Charles Thomas Jeffery (13 May 1876 - 10 November 1935) was an American businessman.

==Early life==
He was the son of Thomas B. Jeffery, founder of Thomas B. Jeffery Company, an automobile manufacturer.

==Career==
When his father died in 1910, Charles Jeffery assumed control of the Thomas B. Jeffery Company. Under his guidance, the firm continued to prosper. His most significant success was in the large number of heavy-duty trucks he manufactured.

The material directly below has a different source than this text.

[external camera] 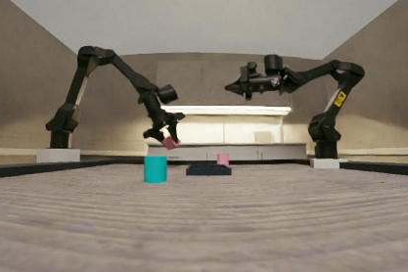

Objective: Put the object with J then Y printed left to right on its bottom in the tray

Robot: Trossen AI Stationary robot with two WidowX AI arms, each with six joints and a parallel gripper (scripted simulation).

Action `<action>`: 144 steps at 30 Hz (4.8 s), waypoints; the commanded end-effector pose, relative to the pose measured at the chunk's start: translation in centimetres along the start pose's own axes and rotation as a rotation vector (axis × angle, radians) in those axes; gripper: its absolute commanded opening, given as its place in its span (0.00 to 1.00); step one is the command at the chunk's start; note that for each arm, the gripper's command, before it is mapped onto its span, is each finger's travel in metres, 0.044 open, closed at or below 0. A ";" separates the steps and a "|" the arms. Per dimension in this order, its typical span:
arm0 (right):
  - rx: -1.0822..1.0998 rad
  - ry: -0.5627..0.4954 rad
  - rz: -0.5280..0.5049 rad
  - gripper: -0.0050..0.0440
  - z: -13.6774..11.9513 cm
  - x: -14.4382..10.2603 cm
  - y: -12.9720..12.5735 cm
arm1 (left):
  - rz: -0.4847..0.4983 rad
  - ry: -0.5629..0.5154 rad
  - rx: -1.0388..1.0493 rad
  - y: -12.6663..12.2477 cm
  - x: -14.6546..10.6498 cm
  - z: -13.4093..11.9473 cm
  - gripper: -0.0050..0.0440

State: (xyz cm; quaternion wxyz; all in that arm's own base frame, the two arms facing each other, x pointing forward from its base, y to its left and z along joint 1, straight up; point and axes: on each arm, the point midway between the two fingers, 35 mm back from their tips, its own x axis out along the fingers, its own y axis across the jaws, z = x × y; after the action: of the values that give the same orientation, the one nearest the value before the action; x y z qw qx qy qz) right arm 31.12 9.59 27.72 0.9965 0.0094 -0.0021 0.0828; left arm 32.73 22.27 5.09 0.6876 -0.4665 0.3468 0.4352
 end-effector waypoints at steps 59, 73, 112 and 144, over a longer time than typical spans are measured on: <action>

The U.S. Army was Jeffery's best customer during the years of World War I. The four-wheel, chain-drive Jeffery Quad eventually became the workhorse of the Allied Expeditionary Force. Jeffery also made impressive advances in sales of his automobile. He dropped the Rambler marque in 1914 in favor of "Jeffery" and produced 10,283 of them.

===RMS Lusitania===
Jeffery was totally committed to the company and its success before he became a passenger on the ill-fated passenger ship RMS Lusitania in 1915. It was sunk after being torpedoed by a German submarine off the Irish coast, with a heavy loss of life. Jeffery survived, but he lost interest in the company, or as one author put it, "re-evaluated his priorities". The Jeffery Company was put up for sale, and Charles Nash purchased the Thomas B. Jeffery Company and Charles T. Jeffery's lakeside commercial property at 6221 Third Avenue, Kenosha.

==Collections and death==
During his lifetime, Jeffery collected an extensive library of rare books, maps and autographs which was sold at auction following his death at Merion Station, Pennsylvania.